I also wholeheartedly agree that the topline cost-effectiveness is what matters in the end.
The vast majority of psychotherapy drop-out happens between session 1 and 2. You’d expect people to give it at least two sessions before concluding their symptoms aren’t reducing fast enough. I think you’re attributing far too larger proportion of drop-out to ineffectiveness.
This is fair, we don’t know why people drop out. But it seems much more plausible to me that looking at only the completers with no control is heavily biased in favor of the intervention.
I could spin the opposite story of course, it works so well that people drop out early because they are cured, and we never hear from them. My gut feeling is that this is unlikely to balance out, but again, we don’t know, and I contend this is a big problem. And I don’t think it’s the kind of issue you kan hand-wave away and proceed to casually presenting the results for completers like it represents the effect of the program as a whole. (To be clear, this post does not claim this, but I think it might easily be read like this by a naive reader).
There are all sort of other stories you could spin as well. For example, have the completers recently solved some other issue, e.g. gotten a job or resolved a health issue? Are they at the tail-end of the typical depression peak? Are the completers in general higher conscientiousness and thus more likely to resolve their issues on their own regardless of the programme? Given the information presented here, we just don’t know.
Qualitative interview with the completers only gets you so far, people are terrible at attributing cause and effect, and thats before factoring in the social pressure to report positive results in an interview.
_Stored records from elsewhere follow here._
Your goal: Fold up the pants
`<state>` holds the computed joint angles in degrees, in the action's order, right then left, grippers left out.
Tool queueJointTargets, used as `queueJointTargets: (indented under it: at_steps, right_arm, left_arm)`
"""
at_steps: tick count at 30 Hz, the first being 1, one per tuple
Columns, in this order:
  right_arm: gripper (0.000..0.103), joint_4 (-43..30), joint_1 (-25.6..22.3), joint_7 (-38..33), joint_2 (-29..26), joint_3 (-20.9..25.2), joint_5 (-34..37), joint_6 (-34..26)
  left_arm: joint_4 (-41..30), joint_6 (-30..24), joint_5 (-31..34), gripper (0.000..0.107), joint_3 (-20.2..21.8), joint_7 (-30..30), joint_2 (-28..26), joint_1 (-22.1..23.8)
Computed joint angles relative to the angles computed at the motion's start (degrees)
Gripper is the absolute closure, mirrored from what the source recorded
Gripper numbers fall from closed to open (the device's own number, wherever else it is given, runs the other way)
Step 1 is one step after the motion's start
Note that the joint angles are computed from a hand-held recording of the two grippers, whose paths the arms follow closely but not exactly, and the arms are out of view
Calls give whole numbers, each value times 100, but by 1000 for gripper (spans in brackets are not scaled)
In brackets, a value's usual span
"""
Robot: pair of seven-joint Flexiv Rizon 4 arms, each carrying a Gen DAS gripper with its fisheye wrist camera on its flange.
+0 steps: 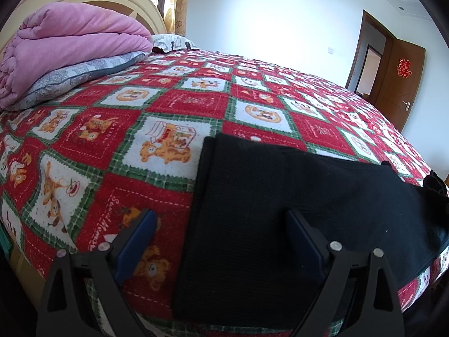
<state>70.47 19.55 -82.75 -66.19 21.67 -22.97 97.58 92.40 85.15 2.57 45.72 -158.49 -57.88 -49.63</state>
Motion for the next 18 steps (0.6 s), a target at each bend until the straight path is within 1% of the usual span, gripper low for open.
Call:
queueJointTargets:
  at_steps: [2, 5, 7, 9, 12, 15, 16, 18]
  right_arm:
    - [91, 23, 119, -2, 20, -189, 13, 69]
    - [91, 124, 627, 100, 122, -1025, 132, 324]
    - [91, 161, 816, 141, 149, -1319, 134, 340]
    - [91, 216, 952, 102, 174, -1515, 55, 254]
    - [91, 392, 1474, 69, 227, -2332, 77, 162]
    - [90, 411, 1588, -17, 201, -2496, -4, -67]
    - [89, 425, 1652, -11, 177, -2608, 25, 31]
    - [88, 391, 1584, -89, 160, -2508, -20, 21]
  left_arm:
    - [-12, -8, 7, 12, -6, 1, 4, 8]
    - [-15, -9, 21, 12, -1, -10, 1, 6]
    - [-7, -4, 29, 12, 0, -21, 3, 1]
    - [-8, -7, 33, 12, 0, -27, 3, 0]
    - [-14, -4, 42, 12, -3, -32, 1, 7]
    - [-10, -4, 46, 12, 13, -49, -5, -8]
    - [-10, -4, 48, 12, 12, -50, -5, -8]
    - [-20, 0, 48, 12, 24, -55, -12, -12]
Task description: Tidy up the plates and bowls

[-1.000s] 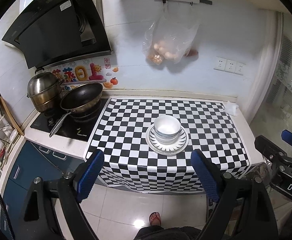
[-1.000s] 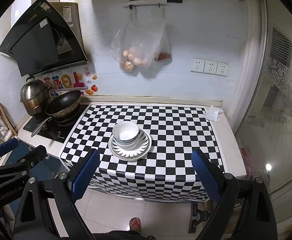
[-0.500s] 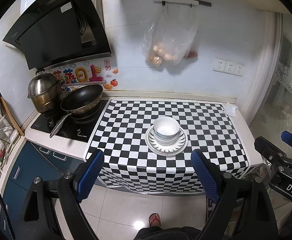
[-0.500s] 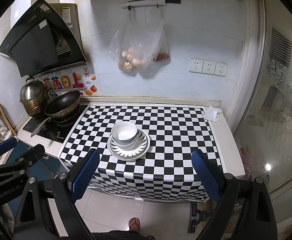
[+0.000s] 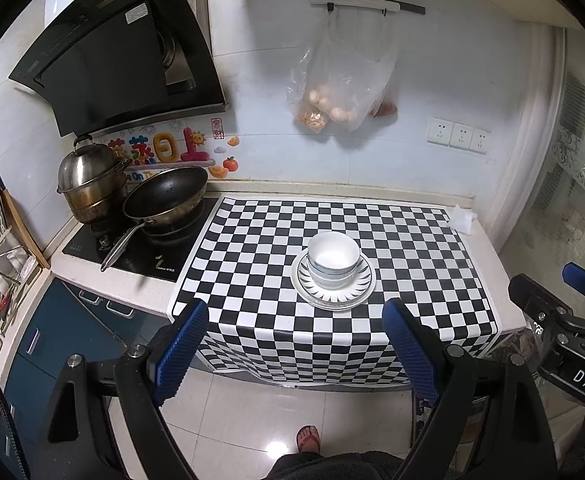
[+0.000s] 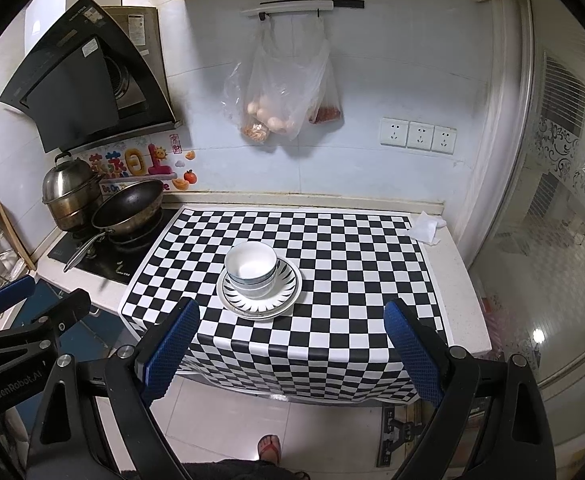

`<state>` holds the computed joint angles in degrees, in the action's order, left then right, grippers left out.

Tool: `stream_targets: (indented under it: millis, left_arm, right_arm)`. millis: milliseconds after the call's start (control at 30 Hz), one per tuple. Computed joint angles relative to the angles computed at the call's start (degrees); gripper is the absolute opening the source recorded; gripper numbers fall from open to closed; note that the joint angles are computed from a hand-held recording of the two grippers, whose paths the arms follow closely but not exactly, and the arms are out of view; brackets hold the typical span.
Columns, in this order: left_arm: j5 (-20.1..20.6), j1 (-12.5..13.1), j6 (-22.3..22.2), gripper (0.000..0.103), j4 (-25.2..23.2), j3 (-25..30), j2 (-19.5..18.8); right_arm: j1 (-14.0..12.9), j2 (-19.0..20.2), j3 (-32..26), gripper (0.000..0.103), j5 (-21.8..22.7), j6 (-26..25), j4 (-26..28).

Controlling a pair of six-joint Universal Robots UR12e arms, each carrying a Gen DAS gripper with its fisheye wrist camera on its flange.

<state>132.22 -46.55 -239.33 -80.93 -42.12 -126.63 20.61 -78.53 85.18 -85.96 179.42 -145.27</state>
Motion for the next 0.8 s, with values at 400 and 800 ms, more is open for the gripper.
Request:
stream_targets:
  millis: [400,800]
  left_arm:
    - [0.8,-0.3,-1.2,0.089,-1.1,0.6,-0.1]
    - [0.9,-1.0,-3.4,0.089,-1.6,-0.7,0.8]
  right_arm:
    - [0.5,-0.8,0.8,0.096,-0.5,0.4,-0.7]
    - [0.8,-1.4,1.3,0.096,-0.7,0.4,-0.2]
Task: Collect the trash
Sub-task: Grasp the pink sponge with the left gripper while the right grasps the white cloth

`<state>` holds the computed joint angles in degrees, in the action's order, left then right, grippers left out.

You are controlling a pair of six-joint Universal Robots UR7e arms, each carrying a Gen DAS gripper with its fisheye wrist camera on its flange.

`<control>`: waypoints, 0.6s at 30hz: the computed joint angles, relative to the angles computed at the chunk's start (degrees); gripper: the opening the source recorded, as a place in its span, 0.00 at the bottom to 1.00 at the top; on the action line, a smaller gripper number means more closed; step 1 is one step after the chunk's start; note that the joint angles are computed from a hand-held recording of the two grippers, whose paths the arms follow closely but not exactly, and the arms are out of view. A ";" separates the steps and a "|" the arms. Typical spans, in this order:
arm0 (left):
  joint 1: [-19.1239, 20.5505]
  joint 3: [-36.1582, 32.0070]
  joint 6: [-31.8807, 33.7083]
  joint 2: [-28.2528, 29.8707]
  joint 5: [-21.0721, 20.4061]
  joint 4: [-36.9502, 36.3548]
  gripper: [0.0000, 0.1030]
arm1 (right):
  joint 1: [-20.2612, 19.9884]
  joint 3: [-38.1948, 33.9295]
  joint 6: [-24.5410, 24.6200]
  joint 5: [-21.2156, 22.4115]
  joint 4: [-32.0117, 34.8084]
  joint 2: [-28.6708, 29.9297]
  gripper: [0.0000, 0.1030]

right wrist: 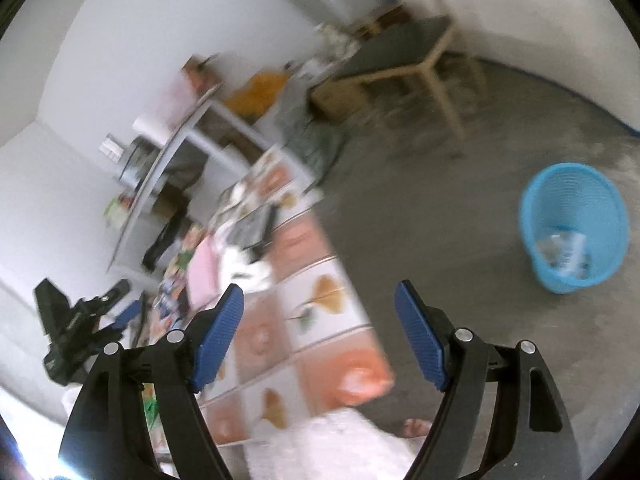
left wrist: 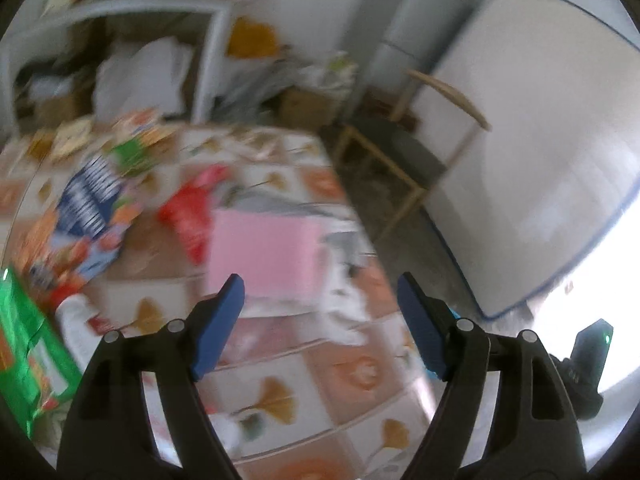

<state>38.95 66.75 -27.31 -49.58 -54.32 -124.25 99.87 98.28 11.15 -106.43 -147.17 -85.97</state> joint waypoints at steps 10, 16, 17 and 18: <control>4.87 -3.27 -5.30 -0.52 -2.37 2.77 0.74 | 2.75 -12.60 -0.45 5.75 7.46 14.56 0.74; 7.90 -11.41 -6.47 4.77 -8.11 8.75 0.75 | 3.17 -19.35 0.08 6.37 11.28 21.17 0.74; 8.69 -13.28 -7.87 5.94 -10.00 9.94 0.75 | 3.22 -20.21 0.17 5.96 11.85 21.95 0.74; 9.14 -14.66 -8.89 6.73 -10.98 10.95 0.75 | 3.45 -21.49 0.21 5.04 12.50 23.13 0.74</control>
<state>48.10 52.08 -36.20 -42.85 -65.31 -113.30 103.32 76.80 11.36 -101.39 -134.67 -62.85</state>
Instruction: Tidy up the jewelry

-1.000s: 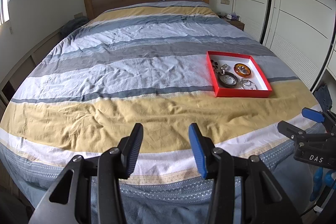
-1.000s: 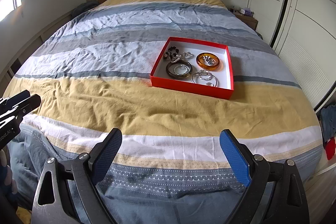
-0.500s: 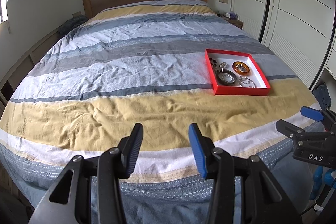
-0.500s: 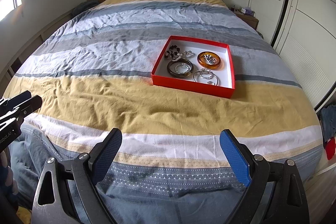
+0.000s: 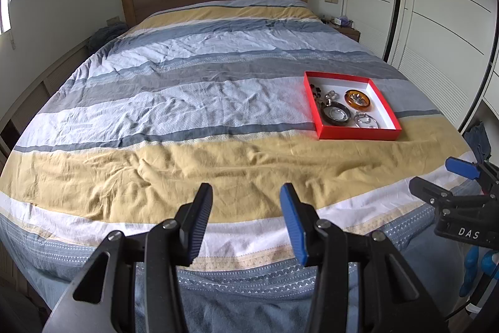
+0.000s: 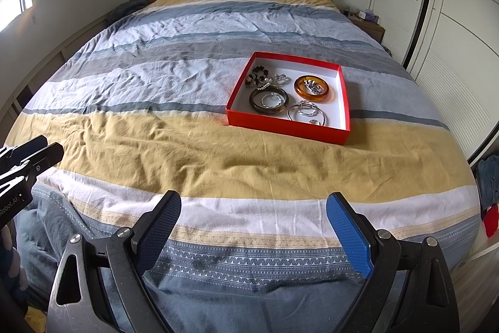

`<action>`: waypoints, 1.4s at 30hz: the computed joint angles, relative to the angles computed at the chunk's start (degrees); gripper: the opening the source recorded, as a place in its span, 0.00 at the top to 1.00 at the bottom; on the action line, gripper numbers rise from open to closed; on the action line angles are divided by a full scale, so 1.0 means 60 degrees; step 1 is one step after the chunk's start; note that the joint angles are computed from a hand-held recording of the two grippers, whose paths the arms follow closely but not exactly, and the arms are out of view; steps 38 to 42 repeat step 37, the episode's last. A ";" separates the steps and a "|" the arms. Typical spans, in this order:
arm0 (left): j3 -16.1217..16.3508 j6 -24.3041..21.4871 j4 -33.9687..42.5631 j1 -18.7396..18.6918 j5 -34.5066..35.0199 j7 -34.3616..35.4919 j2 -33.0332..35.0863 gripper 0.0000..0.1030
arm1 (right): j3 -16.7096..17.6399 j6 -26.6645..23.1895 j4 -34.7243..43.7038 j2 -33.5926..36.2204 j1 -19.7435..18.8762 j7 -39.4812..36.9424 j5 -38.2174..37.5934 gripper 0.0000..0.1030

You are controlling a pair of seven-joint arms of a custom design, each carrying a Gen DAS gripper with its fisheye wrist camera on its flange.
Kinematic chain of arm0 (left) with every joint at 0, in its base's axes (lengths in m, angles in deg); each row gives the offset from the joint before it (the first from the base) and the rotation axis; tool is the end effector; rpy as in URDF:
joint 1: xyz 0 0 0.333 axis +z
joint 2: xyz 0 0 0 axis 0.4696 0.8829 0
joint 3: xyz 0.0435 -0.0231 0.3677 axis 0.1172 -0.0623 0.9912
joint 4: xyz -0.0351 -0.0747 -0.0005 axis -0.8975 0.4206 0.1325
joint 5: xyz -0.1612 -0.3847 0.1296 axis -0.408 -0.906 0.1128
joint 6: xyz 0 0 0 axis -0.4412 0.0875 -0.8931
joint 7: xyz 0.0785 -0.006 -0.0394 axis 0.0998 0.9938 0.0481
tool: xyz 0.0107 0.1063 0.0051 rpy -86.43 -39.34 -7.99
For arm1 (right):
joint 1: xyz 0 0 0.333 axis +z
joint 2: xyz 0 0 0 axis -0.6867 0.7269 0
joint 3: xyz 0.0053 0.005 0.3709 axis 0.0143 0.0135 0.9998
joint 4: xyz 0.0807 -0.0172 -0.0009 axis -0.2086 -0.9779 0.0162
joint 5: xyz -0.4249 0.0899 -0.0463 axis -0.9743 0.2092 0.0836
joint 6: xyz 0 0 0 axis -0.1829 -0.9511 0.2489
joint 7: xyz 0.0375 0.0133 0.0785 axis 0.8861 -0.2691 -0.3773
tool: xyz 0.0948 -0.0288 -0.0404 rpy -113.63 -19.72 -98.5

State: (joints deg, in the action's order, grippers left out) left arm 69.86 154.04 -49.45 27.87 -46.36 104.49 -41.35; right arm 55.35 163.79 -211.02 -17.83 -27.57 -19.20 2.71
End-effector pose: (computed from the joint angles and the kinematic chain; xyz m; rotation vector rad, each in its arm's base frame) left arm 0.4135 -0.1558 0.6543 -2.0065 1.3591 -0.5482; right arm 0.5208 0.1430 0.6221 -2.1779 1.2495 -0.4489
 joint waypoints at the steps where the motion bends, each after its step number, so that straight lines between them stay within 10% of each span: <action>1: 0.0004 0.0002 0.0012 0.0000 0.0000 0.0004 0.0017 0.58 | 0.0001 -0.0001 0.0001 -0.0001 -0.0001 0.0005 0.0001 0.09; 42: 0.0068 -0.0124 -0.0164 -0.0059 -0.0238 0.0112 -0.0182 0.58 | -0.0001 -0.0050 -0.0036 -0.0048 -0.0007 -0.0003 0.0006 0.09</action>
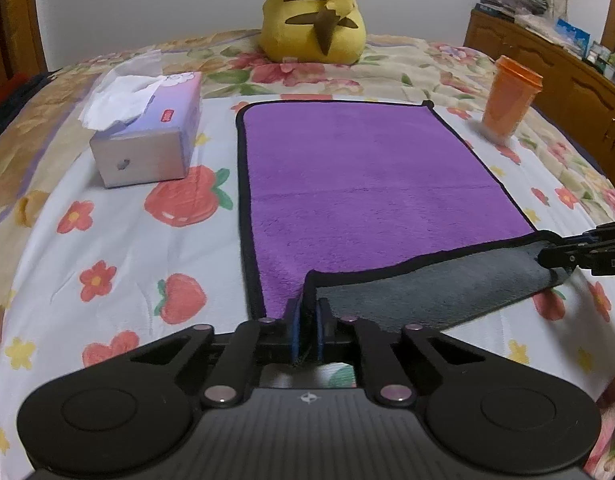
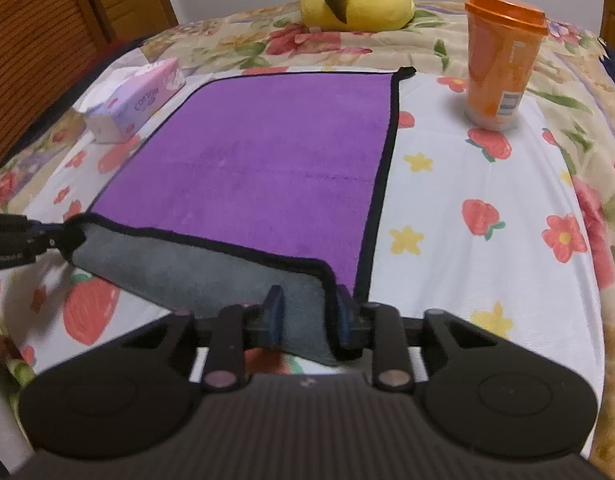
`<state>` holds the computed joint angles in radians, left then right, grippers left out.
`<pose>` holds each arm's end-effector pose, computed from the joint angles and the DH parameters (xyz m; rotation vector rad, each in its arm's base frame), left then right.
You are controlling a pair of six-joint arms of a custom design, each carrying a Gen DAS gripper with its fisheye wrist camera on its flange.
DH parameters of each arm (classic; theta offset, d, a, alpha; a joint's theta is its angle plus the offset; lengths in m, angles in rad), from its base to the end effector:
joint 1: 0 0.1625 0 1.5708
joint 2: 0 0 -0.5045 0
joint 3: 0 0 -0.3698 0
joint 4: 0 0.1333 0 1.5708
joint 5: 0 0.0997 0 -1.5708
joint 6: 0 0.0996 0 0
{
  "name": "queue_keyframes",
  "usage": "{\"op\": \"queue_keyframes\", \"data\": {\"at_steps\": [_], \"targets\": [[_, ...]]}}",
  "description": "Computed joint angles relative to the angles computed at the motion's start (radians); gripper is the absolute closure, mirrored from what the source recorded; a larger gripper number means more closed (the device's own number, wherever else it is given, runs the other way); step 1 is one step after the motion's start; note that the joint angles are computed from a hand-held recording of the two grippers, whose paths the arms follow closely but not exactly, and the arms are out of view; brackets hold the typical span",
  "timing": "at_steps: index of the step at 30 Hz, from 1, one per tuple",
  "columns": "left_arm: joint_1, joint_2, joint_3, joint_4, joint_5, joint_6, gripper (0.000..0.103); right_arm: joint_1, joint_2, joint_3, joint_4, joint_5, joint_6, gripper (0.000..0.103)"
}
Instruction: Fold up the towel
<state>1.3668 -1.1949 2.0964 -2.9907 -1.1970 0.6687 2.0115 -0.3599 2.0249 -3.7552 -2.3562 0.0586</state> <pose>0.0553 -0.5702 0.3106 0.9842 2.4200 -0.5597 0.2953 -0.4787 -0.0396 0.1940 -2.3769 0.8529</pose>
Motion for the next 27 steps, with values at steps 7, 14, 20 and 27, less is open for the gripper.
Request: {"op": "queue_keyframes", "data": {"at_steps": [7,14,20,27], "targets": [[0.002,-0.008,0.004,-0.021,-0.027,0.006,0.094,0.003,0.005,-0.002,-0.009,-0.011,-0.034,0.097],[-0.01,-0.03,0.022,-0.07,-0.077,0.011,0.095,0.009,0.017,-0.005,-0.093,-0.02,-0.086,0.099],[-0.016,-0.048,0.033,-0.103,-0.121,0.011,0.095,0.017,0.024,-0.012,-0.167,-0.021,-0.136,0.099],[-0.014,-0.041,0.031,-0.143,-0.137,0.009,0.095,0.019,0.032,-0.015,-0.252,-0.013,-0.192,0.099]]}}
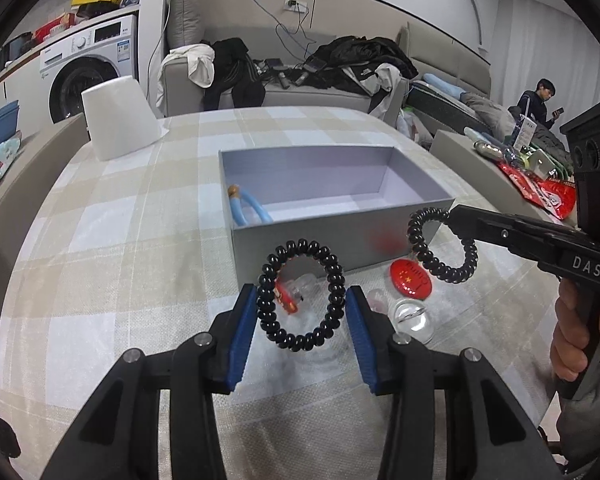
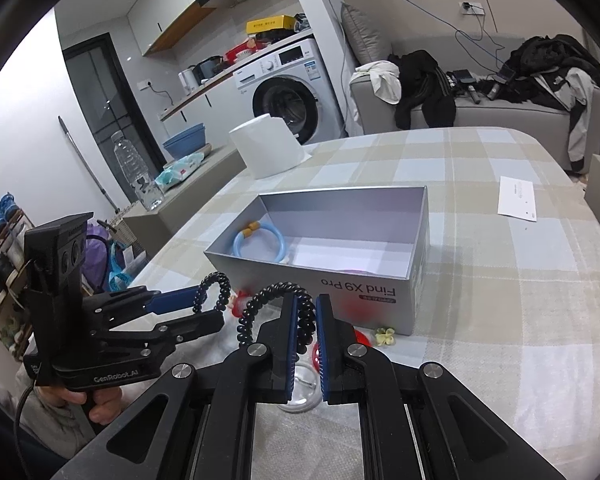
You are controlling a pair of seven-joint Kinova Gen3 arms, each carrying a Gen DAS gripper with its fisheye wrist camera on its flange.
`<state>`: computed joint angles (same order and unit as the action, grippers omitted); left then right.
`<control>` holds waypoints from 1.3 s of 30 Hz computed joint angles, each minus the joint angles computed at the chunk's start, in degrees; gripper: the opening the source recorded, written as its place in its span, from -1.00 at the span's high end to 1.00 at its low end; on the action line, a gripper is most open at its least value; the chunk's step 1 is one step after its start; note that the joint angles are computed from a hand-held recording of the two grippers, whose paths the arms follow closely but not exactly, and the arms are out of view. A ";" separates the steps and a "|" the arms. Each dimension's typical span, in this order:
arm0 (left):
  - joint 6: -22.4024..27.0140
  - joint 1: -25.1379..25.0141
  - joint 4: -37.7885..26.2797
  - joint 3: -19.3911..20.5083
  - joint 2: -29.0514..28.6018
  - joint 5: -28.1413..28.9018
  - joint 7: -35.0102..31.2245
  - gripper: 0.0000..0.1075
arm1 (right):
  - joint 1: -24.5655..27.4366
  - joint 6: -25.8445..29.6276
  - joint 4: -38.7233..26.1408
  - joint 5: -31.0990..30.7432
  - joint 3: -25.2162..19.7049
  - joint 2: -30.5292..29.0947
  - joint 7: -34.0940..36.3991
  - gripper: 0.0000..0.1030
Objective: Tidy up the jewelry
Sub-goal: 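Grasp the other black bead bracelet with the left gripper while the right gripper holds its bracelet, then carry both black bead bracelets into the box and open both grippers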
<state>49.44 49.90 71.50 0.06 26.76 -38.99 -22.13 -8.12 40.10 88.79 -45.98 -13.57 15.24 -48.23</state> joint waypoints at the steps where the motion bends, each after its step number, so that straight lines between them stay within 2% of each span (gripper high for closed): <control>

It’s not no evidence, but it is again biased in favor of the intervention.
Completers are a highly selected subset of the participants, and while I appreciate that in these sort of programmes you have to make some judgement-calls given the very high drop-out rate, I still think it is a big problem.
The best meta-analysis for deterioration (i.e. negative effects) rates of guided self-help (k = 18, N = 2,079) found that deterioration was lower in the intervention condition, although they did find a moderating effect where participants with low education didn’t see this decrease in deterioration rates (but nor did they see an increase)[1].
So, on balance, I think it’s very unlikely that any of the dropped-out participants were worse-off for having tried the programme, especially since the counterfactual in low-income countries is almost always no treatment. Given that your interest is top-line cost-effectiveness, then only counting completed participants for effect size estimates likely underestimates cost-effectiveness if anything, since churned participants would be estimated at 0.
Ebert, D. D. et al. (2016) Does Internet-based guided-self-help for depression cause harm? An individual participant data meta-analysis on deterioration rates and its moderators in randomized controlled trials, Psychological Medicine, vol. 46, pp. 2679–2693.
Yes, this makes sense if I understand you correctly. If we set the effect size to 0 for all the dropouts, while having reasonable grounds for thinking it might be slightly positive, this would lead to underestimate top-line cost effectiveness.
I’m mostly reacting to the choice of presenting the results of the completer subgroup which might be conflated with all participants in the program. Even the OP themselves seem to mix this up in the text.
As far as I can tell, they are talking about completers in this paragraph, not participants. @RachelAbbott could you clarify this?
When reading the introduction again I think it’s pretty balanced now (possibly because it was updated in response to the concerns). Again, thank you for being so receptive to feedback @RachelAbbott!